For push notifications, delivery confirmation comes from APNs/FCM callbacks. For email, use tracking pixels (for opens) and redirect links (for clicks). For SMS, delivery receipts from the provider.

Template System

Notifications use templates to maintain consistency and enable localization:

1
2
3
4
5
6
7
8
9
10
11
12
13
14
15
templates = {
    "tmpl_order_shipped": {
        "push": {
            "title": "Your order has shipped!",
            "body": "Order {{order_id}} is on its way. Track: {{tracking_number}}"
        },
        "email": {
            "subject": "Your order {{order_id}} has shipped",
            "html_template": "order_shipped.html"
        },
        "sms": {
            "body": "Your order {{order_id}} shipped. Track at: {{tracking_url}}"
        }
    }
}

Notification Aggregation

Avoid sending ten separate "X liked your post" notifications. Aggregate similar notifications:

1
2
3
4
5
6
7
8
9
Instead of:
  "Alice liked your photo"
  "Bob liked your photo"
  "Carol liked your photo"

Send:
  "Alice, Bob, and Carol liked your photo"
  or
  "Alice and 2 others liked your photo"

Implementation: buffer similar notifications for a short window (e.g., 5 minutes). If more arrive within the window, merge them into a single aggregated notification.

Scaling Considerations

Channel-Specific Workers

Scale each channel independently.
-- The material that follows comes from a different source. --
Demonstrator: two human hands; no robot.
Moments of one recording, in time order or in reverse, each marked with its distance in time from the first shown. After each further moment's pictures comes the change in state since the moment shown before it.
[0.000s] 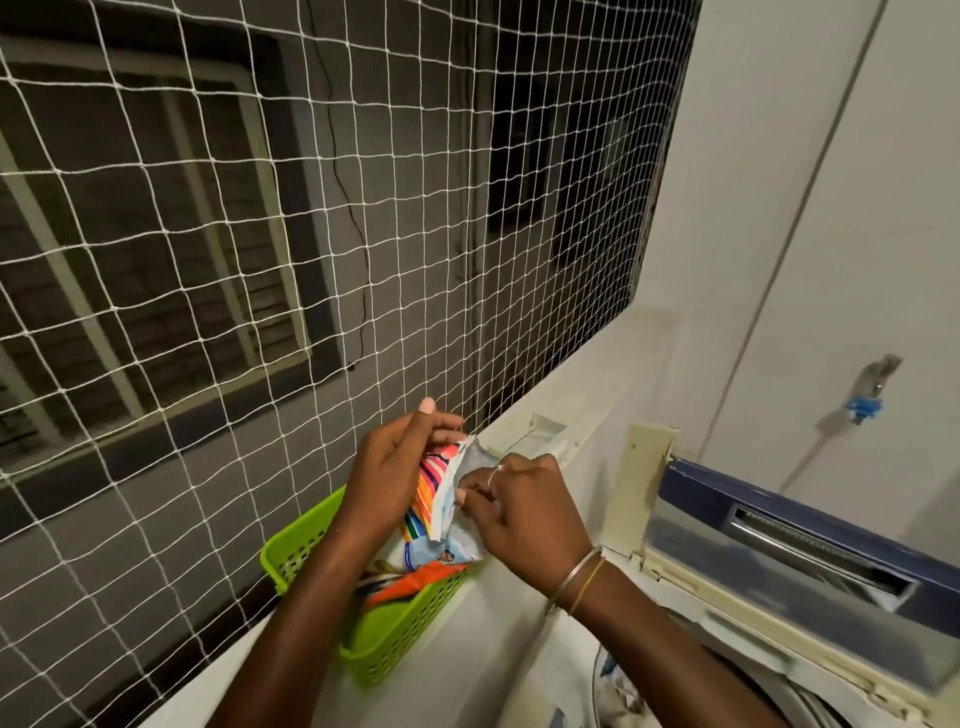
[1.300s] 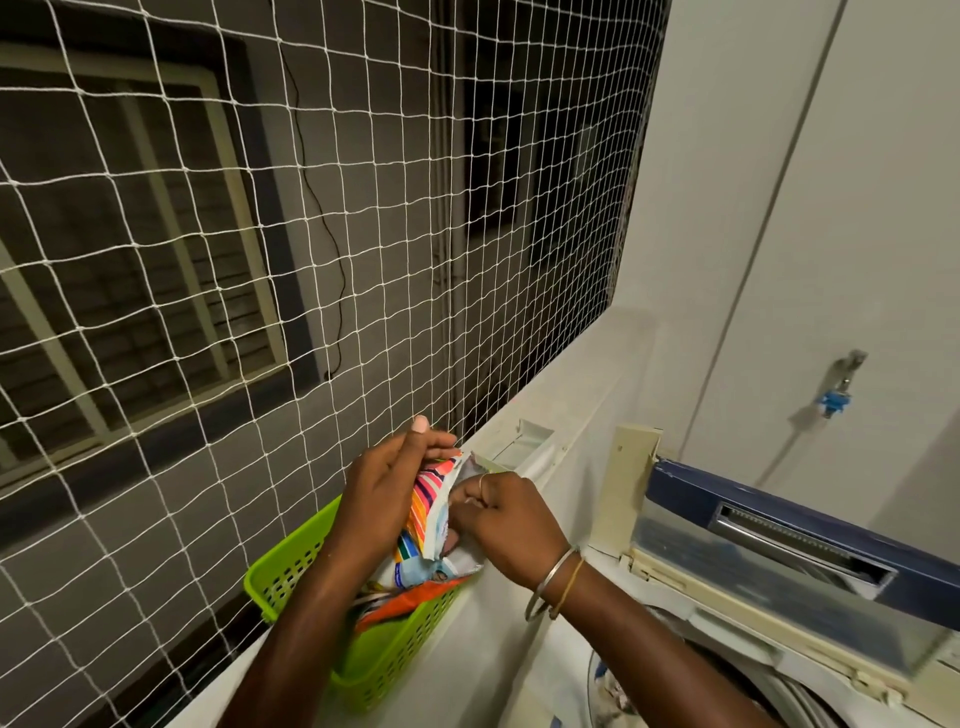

SMS providers have strict rate limits (e.g., Twilio: 100 messages/sec per number). Email sending has warm-up requirements for new IP addresses. Push notification throughput depends on APNs/FCM capacity.

1
2
3
Push workers: 50 instances (high throughput)
Email workers: 20 instances (moderate throughput, batching)
SMS workers: 5 instances (low throughput, expensive)

Database Partitioning

The notification log grows rapidly. Partition by user_id for efficient per-user queries, and by timestamp for time-range queries and data retention.

Interview Tips

  • Start with the flow. Walk through a notification from creation to delivery. This gives the interviewer a clear mental model before you dive into specifics.
  • Emphasize deduplication. Interviewers will ask "what if a notification is sent twice?" Have the idempotency key answer ready.
  • Discuss priority explicitly. A 2FA code cannot wait behind a million marketing emails. Priority queues are essential.
  • Mention user preferences and quiet hours. This shows you think about the user experience, not just the technical architecture.
  • Explain exponential backoff with jitter. The jitter detail separates strong candidates from average ones.
  • Address compliance. CAN-SPAM for email, TCPA for SMS, GDPR for EU users. Briefly mentioning these shows maturity.
  • Discuss notification fatigue. Too many notifications cause users to disable them entirely. Rate limiting and aggregation are mitigations.